Work request:
Give the listing again in full, matching it character for character.

Source information:
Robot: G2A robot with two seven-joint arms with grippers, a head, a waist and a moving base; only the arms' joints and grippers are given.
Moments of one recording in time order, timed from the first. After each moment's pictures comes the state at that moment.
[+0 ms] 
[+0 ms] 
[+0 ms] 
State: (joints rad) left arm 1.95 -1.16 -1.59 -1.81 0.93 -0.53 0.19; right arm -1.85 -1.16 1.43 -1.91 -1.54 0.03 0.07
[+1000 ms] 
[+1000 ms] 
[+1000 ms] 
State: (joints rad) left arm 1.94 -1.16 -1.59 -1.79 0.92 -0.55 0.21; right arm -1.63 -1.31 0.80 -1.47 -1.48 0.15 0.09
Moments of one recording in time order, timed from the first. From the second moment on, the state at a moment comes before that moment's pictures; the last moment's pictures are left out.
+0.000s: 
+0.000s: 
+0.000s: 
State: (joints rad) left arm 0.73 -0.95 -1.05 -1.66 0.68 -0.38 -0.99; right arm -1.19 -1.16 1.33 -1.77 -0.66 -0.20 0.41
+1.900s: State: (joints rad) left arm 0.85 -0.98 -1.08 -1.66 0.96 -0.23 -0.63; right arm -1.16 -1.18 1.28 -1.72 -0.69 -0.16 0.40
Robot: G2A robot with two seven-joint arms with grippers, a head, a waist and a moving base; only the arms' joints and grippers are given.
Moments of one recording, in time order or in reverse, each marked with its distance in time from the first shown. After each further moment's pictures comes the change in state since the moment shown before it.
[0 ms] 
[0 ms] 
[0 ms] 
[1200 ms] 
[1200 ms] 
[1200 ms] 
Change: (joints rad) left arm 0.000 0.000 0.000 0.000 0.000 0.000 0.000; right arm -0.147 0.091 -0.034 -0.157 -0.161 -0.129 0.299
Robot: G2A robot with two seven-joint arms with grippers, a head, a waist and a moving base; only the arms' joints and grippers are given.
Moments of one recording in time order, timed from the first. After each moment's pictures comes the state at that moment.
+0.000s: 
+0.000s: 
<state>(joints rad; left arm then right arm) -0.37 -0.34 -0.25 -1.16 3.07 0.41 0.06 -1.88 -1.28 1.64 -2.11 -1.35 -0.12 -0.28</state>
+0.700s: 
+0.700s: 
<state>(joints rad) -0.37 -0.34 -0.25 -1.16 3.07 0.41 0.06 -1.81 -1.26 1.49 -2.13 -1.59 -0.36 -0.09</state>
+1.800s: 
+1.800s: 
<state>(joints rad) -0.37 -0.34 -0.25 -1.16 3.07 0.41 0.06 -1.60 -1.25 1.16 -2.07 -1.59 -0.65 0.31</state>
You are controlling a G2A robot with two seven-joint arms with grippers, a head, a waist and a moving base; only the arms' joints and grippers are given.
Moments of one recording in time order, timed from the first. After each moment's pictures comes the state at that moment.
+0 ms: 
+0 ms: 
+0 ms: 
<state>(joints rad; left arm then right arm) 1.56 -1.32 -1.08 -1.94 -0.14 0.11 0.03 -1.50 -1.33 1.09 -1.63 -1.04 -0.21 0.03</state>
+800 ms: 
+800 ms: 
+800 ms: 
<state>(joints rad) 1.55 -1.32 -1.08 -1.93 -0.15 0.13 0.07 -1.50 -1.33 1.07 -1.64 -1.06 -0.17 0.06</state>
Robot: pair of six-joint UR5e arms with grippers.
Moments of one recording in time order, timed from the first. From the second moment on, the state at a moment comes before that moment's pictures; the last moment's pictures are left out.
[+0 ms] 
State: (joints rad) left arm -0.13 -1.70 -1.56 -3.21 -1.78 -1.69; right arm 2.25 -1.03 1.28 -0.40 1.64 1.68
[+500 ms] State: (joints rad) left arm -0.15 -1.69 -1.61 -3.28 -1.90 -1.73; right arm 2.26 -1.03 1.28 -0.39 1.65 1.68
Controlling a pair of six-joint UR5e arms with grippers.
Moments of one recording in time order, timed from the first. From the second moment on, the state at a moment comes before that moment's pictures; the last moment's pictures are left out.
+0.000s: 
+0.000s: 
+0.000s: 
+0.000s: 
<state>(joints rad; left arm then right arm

The answer:
Robot: G2A robot with two seven-joint arms with grippers, a head, a waist and a moving base; only the arms' joints and grippers are given.
Moments of one recording in time order, timed from the first. After each moment's pictures comes the state at that moment.
[+0 ms] 
[+0 ms] 
[+0 ms] 
State: (joints rad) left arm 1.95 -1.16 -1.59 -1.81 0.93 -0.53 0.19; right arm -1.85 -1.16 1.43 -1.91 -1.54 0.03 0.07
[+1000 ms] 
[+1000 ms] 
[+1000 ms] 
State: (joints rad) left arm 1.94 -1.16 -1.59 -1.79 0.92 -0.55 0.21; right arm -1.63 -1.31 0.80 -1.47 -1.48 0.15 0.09
Moments of one recording in time order, timed from the first. From the second moment on, the state at a moment comes before that moment's pictures; the last moment's pictures are left out.
+0.000s: 
+0.000s: 
+0.000s: 
State: (joints rad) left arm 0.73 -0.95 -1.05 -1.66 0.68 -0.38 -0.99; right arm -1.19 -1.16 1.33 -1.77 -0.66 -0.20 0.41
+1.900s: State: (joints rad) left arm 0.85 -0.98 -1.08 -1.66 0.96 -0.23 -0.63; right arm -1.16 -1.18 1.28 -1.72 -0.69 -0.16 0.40
Robot: G2A robot with two seven-joint arms with grippers, a head, a waist and a moving base; only the arms' joints and grippers are given.
Moments of one recording, in time order or in reverse, each marked with its distance in time from the first shown. After each further moment's pictures comes the change in state since the moment shown before it.
[0 ms] 
[0 ms] 
[0 ms] 
[1200 ms] 
[1200 ms] 
[1200 ms] 
Change: (joints rad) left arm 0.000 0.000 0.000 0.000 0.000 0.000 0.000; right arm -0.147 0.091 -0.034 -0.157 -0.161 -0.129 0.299
Robot: G2A robot with two seven-joint arms with grippers, a head, a waist and a moving base; only the arms' joints and grippers are given.
Moments of one recording in time order, timed from the first. After each moment's pictures comes the state at that moment.
+0.000s: 
+0.000s: 
<state>(joints rad; left arm then right arm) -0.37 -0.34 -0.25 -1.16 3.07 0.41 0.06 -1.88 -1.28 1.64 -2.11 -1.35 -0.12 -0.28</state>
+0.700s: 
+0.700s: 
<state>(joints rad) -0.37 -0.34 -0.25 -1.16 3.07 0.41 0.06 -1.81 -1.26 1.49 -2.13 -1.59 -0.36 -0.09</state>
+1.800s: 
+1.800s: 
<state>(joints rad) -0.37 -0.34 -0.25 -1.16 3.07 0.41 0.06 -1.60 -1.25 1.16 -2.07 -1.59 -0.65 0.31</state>
You are controlling a G2A robot with two seven-joint arms with grippers, a head, a waist and a moving base; only the arms' joints and grippers are given.
Moments of one recording in time order, timed from the first. After each moment's pictures comes the state at that moment.
+0 ms: 
+0 ms: 
+0 ms: 
<state>(joints rad; left arm then right arm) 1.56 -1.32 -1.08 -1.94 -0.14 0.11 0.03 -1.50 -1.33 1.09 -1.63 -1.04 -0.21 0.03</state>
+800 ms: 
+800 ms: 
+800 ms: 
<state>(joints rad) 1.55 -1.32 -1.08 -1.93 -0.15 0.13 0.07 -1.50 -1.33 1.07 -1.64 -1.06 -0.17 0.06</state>
Robot: pair of six-joint UR5e arms with grippers.
Moments of one recording in time order, timed from the first. From the second moment on, the state at a moment comes before that moment's pictures; the last moment's pictures are left out.
[+0 ms] 
State: (joints rad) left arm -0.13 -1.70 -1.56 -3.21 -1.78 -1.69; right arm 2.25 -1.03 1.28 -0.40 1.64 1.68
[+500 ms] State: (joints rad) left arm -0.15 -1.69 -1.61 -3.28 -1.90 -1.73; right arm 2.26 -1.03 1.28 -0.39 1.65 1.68
Controlling a pair of six-joint UR5e arms with grippers.
Moments of one recording in time order, timed from the first. From the second moment on, the state at a moment comes before that moment's pictures; the last moment's pictures are left out.
+0.000s: 
+0.000s: 
+0.000s: 
+0.000s: 
<state>(joints rad; left arm then right arm

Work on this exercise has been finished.